Pretend somebody pokes my left thumb with a needle. We know that the insular cortex fires cells and we experience a painful sensation. The agony of pain is probably experienced in a region called the anterior cingulate, where there are cells that respond to pain. The next stage in pain processing, we experience the agony, the painfulness, the affective quality of pain.
It turns out these anterior cingulate neurons that respond to my thumb being poked will also fire when I watch you being poked—but only a subset of them.
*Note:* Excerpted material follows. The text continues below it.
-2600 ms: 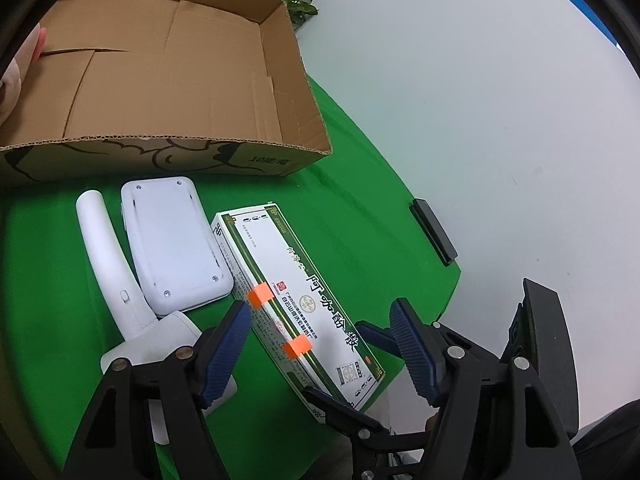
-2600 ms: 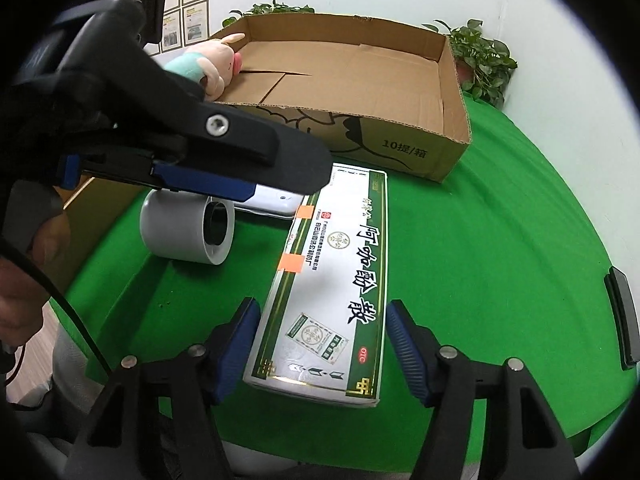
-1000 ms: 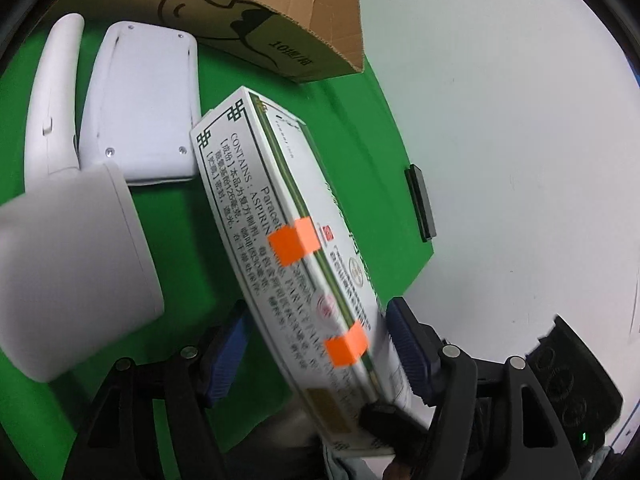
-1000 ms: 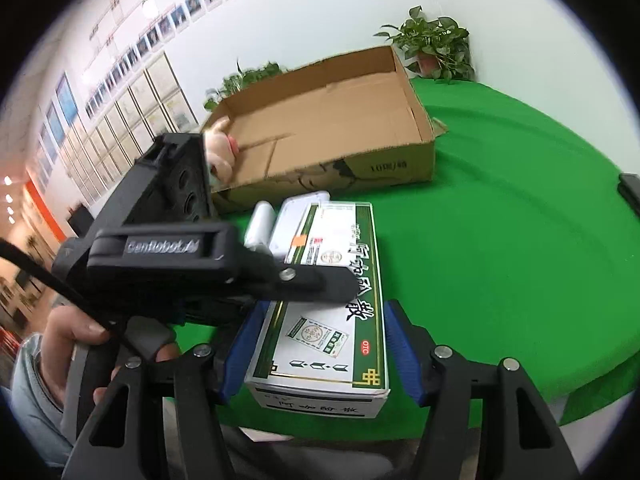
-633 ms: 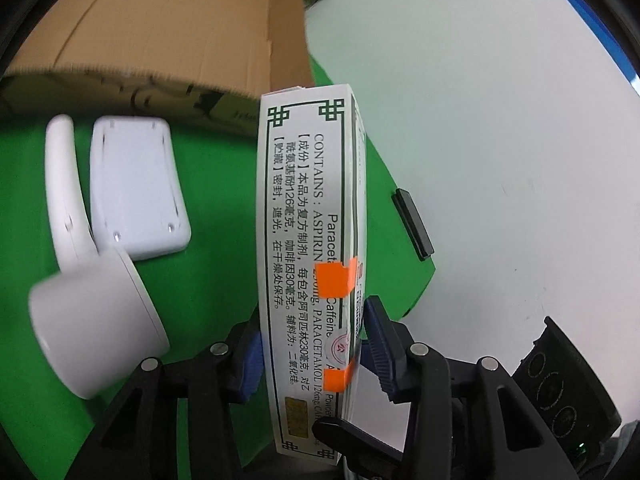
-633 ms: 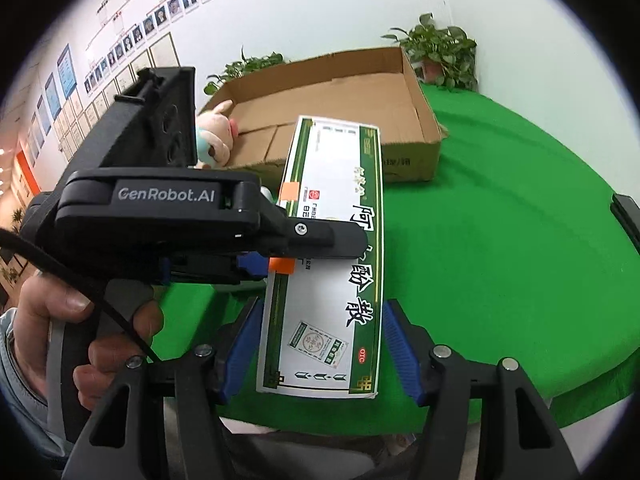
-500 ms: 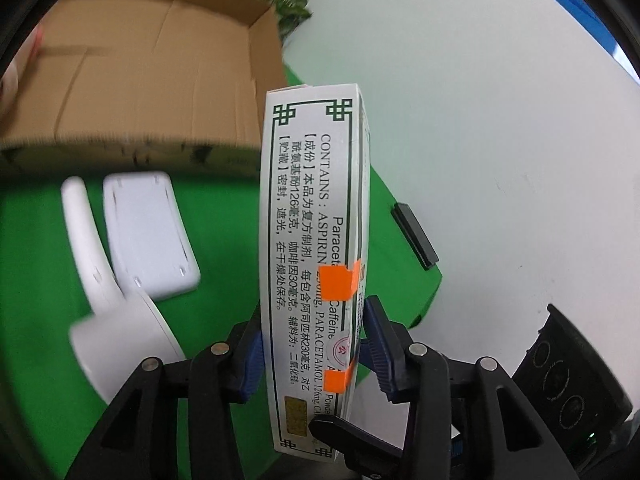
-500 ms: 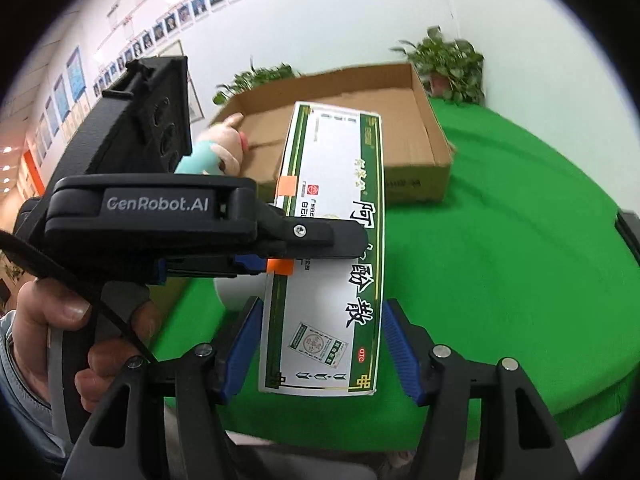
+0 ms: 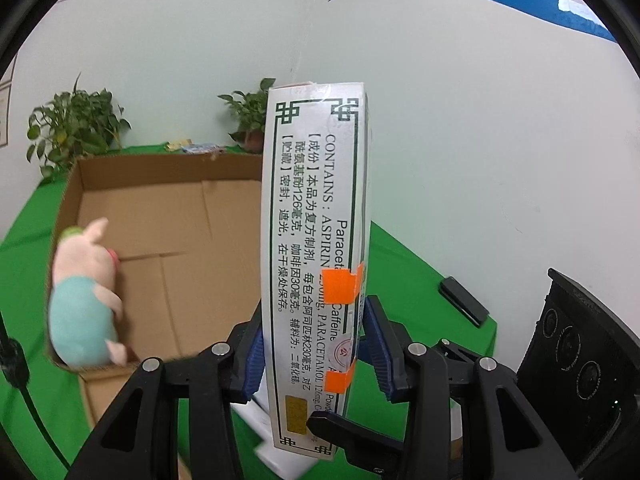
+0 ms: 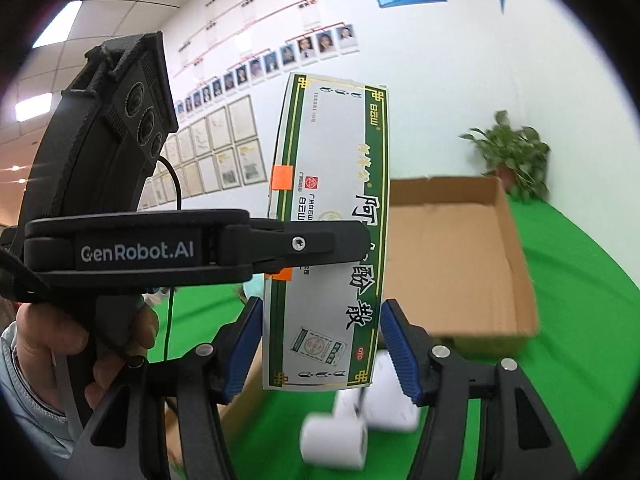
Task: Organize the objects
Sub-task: 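Lift the medicine box upright with the right gripper toward the cardboard box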
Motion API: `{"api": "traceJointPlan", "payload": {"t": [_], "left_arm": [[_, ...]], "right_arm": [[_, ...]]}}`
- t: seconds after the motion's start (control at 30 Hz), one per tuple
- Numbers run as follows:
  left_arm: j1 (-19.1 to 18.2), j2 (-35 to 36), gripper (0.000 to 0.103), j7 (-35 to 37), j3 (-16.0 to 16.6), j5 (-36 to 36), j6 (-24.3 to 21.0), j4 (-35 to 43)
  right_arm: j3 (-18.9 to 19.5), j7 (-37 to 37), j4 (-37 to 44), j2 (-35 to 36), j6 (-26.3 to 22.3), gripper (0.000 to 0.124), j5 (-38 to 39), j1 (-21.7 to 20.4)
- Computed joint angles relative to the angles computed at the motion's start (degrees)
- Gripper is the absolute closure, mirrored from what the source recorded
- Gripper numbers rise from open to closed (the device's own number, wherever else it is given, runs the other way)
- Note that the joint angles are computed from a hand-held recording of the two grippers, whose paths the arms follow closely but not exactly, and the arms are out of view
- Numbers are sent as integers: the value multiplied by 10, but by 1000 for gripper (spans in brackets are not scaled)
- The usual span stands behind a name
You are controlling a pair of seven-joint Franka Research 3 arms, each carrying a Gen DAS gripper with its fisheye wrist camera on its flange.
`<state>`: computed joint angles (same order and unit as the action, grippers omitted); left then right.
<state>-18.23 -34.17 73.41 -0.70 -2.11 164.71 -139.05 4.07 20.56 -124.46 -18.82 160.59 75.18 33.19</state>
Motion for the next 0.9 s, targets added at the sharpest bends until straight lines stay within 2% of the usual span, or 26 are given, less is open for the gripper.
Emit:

There are non-mirror neuron pain neurons and there are mirror neuron pain neurons.
V.S. Ramachandran, neuroscientist
I’m not sold though. Only a few neurons of the entire set are being activated. How much of this experience can we really share with another person? How is empathy being actually measured? How much of this mechanism is self-serving, and how much of it is just simple recognition rather than the high-flown thought process we call empathy? What’s imitation and what’s the deeper understanding we call empathy? It’s got potential, but mirror neurons haven’t been fully fleshed out yet.
[7] Adam Grant is a professor at Wharton who studies organizational psychology (NYTimes). His research divides up people into three groups: Givers, Matchers, and Takers.
Givers give without expectation of immediate gain; they never seem too busy to help, share credit actively and mentor generously. Matchers go through life with a master chit list in mind, giving when they can see how they will get something of equal value back and to people who they think can help them. And takers seek to come out ahead in every exchange; they manage up and are defensive about their turf.
His research also showed that Givers are either usually highly successful or completely taken advantage of. The difference between successful givers and unsuccessful ones is that successful ones are picky: they only give to other givers and matchers, and avoid soul-sucking takers.
Traditionally, you’d think that serving others and one’s own productivity would be diametrically opposed. Grant’s conclusions are the opposite:
The greatest untapped source of motivation, he argues, is a sense of service to others; focusing on the contribution of our work to other peoples’ lives has the potential to make us more productive than thinking about helping ourselves.